Why Do Some People Develop Serious COVID-19 Disease After Infection, While Others Only Exhibit Mild Symptoms?

The year 2020 was a landmark year of a once-in-a-century pandemic of a novel coronavirus, SARS-CoV-2 virus, that led to a rapidly spreading coronavirus disease (COVID-19). The spectrum of disease with SARS-CoV-2 ranges from asymptomatic to mild upper respiratory illness, to moderate to severe disease with respiratory compromise to acute respiratory distress syndrome, multiorgan failure, and death. Early in the pandemic, risk factors were recognized that contributed to more severe disease, but it became evident that individuals and even young people could have severe COVID-19. As we started to understand the immunobiology of COVID-19, it became clearer that the immune responses to SARS-CoV-2 were variable, and in some cases, the excessive inflammatory response contributed to greater morbidity and mortality.

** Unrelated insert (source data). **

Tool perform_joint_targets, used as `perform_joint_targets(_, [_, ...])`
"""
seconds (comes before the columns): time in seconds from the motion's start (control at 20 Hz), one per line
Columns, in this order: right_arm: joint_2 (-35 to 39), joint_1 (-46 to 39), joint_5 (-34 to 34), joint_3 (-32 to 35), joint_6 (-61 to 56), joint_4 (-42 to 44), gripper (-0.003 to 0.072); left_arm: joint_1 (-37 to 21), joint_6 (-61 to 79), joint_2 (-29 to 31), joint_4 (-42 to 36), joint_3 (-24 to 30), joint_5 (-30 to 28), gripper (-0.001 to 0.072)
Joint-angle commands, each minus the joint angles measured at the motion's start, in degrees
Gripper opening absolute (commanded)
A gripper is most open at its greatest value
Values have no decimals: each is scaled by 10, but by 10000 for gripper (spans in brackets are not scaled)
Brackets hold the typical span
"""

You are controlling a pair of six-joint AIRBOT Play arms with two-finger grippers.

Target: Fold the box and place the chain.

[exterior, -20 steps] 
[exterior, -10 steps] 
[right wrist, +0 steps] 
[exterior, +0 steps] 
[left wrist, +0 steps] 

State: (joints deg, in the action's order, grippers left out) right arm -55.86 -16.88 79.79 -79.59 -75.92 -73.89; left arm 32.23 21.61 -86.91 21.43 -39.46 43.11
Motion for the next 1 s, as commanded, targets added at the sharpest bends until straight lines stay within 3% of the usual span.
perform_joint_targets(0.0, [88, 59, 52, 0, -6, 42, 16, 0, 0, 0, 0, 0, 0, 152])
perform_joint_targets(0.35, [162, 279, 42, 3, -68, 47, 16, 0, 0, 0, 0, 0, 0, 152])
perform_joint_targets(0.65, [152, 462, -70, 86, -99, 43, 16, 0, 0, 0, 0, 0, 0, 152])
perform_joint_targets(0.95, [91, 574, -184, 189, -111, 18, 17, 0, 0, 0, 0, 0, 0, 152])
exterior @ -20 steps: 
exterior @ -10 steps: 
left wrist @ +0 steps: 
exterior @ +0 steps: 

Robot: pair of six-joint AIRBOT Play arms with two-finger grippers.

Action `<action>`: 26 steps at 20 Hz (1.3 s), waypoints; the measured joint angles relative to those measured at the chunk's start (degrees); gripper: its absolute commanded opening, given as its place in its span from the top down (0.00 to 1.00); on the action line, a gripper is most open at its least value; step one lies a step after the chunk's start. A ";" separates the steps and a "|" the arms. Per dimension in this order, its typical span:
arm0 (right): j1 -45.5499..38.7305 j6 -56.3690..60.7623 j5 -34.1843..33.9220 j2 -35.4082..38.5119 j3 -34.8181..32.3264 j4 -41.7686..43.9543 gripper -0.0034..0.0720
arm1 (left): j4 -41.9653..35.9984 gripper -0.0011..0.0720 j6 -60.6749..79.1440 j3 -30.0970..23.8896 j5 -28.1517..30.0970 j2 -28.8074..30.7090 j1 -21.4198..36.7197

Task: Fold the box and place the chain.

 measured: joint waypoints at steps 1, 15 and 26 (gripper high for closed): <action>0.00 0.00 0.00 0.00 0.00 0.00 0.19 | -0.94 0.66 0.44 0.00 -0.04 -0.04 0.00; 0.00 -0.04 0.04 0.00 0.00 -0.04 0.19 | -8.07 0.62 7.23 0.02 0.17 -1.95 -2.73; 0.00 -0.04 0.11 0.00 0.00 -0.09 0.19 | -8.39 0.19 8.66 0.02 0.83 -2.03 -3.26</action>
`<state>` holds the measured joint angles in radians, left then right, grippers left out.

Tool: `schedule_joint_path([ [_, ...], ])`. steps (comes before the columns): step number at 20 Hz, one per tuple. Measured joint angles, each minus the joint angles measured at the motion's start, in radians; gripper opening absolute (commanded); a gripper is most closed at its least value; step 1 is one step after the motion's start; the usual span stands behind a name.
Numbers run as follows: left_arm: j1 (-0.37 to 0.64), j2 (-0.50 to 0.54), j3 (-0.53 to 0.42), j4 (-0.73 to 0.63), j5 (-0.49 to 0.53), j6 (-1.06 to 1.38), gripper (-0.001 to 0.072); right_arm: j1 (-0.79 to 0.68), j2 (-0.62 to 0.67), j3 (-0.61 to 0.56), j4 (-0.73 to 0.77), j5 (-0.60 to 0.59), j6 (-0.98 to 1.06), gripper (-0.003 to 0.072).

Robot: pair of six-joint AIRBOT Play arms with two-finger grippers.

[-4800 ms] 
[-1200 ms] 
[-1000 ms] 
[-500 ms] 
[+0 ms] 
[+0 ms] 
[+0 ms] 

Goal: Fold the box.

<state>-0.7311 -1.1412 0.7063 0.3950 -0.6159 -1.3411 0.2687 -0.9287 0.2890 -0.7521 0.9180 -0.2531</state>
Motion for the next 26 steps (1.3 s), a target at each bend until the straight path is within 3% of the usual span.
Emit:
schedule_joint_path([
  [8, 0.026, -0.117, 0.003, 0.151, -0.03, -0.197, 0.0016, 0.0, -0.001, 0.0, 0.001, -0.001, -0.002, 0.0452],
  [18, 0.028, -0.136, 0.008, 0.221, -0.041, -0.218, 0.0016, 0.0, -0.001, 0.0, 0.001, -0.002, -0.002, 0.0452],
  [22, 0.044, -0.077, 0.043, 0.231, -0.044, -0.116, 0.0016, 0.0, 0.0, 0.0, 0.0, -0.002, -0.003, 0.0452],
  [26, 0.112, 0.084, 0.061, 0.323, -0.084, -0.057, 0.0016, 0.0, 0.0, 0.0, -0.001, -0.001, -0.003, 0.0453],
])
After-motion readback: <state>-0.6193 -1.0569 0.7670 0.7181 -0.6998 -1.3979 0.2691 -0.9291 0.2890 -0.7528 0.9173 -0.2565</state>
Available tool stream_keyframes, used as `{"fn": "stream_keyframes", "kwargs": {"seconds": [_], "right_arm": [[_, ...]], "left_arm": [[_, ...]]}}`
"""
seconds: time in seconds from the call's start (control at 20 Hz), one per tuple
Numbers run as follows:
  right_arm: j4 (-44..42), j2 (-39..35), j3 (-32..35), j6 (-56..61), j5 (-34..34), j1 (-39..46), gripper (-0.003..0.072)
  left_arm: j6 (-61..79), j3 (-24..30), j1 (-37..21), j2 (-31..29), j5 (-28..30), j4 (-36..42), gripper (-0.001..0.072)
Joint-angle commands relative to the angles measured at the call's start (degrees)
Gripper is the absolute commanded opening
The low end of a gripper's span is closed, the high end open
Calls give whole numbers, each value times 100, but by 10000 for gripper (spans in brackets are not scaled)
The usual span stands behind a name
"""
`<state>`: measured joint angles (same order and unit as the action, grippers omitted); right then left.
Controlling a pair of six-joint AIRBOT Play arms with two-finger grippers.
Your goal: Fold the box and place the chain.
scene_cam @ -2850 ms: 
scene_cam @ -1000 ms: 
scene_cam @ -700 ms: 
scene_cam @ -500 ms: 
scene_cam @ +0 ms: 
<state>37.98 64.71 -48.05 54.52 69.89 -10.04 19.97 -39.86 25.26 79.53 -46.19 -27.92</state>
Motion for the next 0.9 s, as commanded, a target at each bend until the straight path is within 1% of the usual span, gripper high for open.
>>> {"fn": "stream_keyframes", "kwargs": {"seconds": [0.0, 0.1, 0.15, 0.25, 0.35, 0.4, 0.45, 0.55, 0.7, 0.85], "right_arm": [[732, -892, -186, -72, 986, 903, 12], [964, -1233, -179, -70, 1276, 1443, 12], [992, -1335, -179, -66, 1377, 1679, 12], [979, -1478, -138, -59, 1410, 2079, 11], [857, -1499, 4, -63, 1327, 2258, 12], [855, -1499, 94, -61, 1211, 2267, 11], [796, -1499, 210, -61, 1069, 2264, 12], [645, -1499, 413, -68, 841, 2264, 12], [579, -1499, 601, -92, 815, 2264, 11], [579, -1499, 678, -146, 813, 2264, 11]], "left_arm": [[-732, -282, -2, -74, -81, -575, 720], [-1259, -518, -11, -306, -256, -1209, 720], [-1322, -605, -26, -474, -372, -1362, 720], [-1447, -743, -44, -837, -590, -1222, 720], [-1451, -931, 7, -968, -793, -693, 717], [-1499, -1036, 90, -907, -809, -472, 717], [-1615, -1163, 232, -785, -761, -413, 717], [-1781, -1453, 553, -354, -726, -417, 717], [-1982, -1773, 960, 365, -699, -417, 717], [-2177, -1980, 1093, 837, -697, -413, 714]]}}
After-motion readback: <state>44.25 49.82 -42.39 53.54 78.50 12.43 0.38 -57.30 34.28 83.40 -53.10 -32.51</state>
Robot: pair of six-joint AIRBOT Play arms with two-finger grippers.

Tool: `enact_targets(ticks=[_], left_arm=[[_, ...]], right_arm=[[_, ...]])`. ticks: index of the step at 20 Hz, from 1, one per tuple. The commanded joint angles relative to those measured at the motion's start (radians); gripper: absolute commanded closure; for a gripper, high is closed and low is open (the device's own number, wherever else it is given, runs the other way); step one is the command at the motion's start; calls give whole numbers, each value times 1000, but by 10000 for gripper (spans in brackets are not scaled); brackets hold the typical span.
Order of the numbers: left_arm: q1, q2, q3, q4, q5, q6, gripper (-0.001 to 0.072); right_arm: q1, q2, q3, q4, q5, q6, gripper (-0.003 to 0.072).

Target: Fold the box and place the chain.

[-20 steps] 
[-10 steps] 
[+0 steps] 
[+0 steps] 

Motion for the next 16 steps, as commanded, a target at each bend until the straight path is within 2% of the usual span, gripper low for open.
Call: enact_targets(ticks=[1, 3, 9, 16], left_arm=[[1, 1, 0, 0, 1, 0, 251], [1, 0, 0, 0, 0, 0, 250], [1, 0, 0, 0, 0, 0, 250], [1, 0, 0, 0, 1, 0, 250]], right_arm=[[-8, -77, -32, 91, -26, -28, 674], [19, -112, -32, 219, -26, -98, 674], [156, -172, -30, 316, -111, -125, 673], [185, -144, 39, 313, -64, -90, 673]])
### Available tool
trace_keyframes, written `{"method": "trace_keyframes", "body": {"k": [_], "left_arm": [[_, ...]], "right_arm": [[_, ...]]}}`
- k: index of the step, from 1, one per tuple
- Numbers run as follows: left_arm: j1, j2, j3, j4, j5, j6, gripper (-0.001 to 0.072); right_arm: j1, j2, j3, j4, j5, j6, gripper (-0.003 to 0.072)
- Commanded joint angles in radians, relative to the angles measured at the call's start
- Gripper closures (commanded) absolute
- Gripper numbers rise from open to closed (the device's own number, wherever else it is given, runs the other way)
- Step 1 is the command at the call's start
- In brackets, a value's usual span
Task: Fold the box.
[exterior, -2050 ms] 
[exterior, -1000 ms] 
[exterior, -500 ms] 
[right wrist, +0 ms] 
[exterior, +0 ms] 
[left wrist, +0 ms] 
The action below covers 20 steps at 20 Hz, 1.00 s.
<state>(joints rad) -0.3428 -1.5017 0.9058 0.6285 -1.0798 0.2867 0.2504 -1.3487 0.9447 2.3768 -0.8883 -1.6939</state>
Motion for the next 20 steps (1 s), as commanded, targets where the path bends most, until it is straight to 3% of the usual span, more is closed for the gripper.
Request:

In this review, we will explore some of the additional risk factors that appear to contribute to disease severity and enhance our understanding of why some individuals experience more severe COVID-19. Recent advances in genome-wide associations have identified potential candidate genes in certain populations that may modify the host immune responses leading to dysregulated host immunity. Genetic defects of the type I interferon pathway are also linked to a more clinically severe phenotype of COVID-19. Finally, dysregulation of the adaptive immune system may also play a role in the severity and complex clinical course of patients with COVID-19. A better understanding of the host immune responses to SARS-CoV-2 will hopefully lead to new treatment modalities to prevent the poor outcomes of COVID-19 in those individuals with pre-existing risk factors or genetic variants that contribute to the dysregulated host immune responses.